▶ [What you should do]
In the listing below, locate the lines bearing the word "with". Copy every one of them.

Start of Provided data

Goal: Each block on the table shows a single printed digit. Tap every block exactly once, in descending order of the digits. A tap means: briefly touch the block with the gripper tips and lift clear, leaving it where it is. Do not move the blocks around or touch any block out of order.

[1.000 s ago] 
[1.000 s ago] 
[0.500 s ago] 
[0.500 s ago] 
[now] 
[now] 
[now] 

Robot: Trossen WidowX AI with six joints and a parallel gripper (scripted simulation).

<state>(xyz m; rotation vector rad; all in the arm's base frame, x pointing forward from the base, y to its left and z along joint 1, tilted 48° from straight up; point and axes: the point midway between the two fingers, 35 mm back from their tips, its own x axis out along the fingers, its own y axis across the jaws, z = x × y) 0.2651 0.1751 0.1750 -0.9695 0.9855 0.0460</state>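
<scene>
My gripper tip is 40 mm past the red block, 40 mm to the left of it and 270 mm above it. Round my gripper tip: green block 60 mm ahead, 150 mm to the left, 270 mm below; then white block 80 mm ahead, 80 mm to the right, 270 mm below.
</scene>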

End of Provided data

▶ [Problem solution]
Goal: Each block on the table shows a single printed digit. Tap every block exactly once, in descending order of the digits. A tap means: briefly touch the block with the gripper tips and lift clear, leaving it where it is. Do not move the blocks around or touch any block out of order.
Robot: Trossen WidowX AI with six joints and a parallel gripper (scripted simulation).

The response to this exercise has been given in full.